Stored items from a collection:
---

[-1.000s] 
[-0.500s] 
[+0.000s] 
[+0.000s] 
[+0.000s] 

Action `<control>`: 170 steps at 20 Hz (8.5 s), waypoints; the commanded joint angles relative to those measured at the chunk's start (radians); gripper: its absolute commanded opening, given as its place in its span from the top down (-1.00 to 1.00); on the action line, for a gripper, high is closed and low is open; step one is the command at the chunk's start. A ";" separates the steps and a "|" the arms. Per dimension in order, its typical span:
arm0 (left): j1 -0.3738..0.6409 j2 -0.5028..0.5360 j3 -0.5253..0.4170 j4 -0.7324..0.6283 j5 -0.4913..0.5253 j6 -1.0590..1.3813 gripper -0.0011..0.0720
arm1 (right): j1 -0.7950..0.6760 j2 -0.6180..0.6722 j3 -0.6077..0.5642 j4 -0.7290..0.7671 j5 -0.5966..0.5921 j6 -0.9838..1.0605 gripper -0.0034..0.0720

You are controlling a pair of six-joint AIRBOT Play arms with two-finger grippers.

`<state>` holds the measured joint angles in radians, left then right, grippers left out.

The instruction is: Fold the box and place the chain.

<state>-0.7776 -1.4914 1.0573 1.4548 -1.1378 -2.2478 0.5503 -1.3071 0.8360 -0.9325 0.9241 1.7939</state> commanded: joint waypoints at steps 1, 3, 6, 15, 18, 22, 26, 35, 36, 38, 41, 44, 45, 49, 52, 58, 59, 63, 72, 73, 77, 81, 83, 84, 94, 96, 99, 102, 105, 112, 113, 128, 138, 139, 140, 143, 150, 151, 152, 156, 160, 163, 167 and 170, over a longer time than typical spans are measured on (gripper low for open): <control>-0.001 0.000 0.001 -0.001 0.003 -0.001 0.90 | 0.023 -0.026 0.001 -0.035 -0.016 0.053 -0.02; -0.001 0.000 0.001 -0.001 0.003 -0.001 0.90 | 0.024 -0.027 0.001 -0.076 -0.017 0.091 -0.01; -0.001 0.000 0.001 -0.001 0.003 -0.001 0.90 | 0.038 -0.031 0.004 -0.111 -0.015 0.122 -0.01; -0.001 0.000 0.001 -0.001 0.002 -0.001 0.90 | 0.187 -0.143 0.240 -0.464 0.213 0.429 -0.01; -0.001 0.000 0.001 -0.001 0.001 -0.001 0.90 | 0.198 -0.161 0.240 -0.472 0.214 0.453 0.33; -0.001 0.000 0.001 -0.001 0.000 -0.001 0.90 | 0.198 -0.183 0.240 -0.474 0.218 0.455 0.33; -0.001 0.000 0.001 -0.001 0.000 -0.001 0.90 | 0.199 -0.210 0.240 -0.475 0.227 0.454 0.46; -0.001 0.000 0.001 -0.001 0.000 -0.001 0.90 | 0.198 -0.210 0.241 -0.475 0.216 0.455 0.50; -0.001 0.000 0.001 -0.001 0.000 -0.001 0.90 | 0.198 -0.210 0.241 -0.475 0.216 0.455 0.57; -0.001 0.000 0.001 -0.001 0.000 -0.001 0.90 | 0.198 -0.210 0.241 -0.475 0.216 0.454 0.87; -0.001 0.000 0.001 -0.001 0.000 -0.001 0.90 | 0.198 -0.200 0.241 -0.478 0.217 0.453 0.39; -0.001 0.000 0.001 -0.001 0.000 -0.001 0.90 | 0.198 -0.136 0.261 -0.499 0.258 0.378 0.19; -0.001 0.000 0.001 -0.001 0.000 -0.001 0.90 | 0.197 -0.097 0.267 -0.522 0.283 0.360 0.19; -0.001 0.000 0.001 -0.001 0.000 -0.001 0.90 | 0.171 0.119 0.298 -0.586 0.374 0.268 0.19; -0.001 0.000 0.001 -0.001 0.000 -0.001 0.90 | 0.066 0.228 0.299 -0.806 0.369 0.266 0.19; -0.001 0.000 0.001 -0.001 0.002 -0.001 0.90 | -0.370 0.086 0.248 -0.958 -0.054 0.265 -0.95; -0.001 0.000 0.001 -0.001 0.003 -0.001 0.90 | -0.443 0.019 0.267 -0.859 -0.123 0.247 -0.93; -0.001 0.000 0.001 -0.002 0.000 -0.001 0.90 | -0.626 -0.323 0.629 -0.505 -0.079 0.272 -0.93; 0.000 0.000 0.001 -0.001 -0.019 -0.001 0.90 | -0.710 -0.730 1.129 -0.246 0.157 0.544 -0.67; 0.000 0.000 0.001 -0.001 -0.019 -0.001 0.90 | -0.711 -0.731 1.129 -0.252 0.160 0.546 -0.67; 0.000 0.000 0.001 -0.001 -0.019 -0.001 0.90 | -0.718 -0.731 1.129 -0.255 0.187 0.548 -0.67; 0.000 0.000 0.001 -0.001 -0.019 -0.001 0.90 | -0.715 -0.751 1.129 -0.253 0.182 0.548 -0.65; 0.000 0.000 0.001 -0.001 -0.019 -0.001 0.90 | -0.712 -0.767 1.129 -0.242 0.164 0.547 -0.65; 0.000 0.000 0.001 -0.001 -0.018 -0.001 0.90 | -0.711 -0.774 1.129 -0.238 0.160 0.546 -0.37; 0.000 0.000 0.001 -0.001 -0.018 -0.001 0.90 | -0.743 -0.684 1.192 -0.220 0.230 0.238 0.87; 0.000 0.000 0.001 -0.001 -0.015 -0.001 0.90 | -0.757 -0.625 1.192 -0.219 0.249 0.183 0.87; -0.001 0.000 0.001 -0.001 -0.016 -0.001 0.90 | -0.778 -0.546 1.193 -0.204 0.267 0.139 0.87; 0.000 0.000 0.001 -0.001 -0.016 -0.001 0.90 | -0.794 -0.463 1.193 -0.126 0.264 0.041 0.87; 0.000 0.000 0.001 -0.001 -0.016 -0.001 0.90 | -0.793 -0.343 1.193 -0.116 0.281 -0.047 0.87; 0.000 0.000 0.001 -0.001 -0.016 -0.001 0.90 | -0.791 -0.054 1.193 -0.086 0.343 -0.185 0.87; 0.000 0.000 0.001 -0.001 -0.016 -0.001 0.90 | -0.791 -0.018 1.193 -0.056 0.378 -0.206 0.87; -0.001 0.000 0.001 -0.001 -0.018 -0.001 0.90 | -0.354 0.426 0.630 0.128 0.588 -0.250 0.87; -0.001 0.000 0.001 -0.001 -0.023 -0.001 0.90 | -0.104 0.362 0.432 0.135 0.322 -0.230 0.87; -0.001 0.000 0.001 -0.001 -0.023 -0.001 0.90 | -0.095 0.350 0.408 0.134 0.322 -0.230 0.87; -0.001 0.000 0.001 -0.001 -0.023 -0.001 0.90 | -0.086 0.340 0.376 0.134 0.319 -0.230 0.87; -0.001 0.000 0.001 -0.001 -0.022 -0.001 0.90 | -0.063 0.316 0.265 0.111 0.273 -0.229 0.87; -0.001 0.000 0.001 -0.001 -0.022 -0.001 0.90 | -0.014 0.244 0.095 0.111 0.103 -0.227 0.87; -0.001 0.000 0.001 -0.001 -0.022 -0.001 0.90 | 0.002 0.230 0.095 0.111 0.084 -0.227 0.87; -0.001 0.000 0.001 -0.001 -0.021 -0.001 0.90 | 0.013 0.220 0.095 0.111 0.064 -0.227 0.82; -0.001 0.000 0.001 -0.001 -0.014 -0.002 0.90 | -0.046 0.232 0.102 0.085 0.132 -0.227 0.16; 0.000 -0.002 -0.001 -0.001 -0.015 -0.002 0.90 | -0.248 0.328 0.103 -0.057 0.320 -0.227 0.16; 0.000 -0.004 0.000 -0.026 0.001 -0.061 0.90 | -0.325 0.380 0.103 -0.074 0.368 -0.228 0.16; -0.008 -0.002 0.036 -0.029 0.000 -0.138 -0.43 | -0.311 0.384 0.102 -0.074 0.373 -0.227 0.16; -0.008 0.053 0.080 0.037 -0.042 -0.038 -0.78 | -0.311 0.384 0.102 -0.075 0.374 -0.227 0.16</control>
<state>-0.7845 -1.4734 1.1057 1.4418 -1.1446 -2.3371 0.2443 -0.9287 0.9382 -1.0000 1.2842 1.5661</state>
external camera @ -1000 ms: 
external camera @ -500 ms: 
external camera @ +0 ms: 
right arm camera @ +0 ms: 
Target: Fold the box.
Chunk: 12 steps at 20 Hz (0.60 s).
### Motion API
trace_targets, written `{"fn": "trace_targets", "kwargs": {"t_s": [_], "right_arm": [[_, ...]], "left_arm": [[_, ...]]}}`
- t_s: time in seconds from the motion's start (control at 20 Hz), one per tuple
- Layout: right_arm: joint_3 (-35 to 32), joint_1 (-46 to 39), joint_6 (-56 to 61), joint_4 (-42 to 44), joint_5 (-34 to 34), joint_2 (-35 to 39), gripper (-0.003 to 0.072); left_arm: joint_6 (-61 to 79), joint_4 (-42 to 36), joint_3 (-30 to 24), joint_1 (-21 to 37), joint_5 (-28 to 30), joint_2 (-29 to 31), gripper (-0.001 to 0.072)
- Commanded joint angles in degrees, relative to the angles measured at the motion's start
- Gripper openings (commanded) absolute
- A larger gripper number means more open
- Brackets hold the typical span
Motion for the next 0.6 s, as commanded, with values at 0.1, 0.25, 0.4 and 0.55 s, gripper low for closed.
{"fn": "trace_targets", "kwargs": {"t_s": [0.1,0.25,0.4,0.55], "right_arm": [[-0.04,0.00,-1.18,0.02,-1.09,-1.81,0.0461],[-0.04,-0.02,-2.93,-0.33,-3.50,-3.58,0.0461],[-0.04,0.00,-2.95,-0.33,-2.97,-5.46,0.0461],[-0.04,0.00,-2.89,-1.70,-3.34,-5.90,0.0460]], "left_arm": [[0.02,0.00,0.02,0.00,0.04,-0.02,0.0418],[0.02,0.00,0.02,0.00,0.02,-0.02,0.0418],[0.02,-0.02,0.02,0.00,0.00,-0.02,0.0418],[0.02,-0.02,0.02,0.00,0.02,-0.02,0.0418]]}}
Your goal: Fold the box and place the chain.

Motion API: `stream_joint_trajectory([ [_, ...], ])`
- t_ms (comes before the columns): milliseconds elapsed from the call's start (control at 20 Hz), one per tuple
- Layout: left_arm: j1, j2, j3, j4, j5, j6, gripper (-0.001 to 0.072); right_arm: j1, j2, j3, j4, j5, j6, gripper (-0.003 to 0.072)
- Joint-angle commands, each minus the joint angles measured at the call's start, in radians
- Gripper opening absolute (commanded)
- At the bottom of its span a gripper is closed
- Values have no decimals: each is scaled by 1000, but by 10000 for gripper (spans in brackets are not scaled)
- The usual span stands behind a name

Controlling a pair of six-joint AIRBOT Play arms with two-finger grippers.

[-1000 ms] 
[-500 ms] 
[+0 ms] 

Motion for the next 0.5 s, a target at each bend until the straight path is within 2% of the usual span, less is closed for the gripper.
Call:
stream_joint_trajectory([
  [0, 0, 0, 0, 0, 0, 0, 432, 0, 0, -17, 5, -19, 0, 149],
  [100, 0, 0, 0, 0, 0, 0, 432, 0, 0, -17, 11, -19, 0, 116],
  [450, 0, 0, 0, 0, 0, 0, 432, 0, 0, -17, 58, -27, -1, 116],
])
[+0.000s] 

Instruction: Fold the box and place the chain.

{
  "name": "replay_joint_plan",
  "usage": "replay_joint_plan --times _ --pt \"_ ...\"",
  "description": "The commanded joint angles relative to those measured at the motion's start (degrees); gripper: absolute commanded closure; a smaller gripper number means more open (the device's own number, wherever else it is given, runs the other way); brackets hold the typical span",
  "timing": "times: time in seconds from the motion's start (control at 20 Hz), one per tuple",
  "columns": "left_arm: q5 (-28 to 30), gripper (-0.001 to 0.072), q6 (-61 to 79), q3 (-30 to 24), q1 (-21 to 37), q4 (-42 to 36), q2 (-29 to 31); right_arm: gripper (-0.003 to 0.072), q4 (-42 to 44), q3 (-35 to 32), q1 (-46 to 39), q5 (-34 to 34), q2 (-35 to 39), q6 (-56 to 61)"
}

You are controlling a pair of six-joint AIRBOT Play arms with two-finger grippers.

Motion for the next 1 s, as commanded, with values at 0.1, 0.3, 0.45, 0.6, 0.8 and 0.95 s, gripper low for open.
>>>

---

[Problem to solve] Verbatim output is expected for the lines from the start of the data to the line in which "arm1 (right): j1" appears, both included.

[Task solution]
[-1.000s] 
[-0.500s] 
[+0.000s] 
[+0.000s] 
[+0.000s] 

Action `<control>`: 170 steps at 20 Hz (8.5 s), waypoints; the commanded joint angles relative to those measured at the chunk's start (radians); gripper: its absolute commanded opening, given as its place in its span from the top down (-1.00 to 1.00); on the action line, for a gripper, high is closed and low is open; step one is the command at the chunk's start. A ";" separates the steps and a "|" the arms. Per dimension in order, its typical span:
arm0 (left): j1 -0.3738..0.6409 j2 -0.5028..0.5360 j3 -0.5253..0.4170 j4 -0.7324..0.6283 j5 -0.4913..0.5253 j6 -1.0590..1.3813 gripper -0.0011..0.0720
arm1 (right): j1 -0.7950..0.6760 j2 -0.6180..0.6722 j3 -0.6077..0.5642 j4 -0.7290..0.7671 j5 -0.5966..0.5921 j6 -0.9838..1.0605 gripper -0.0034..0.0720

The exercise closes with this answer.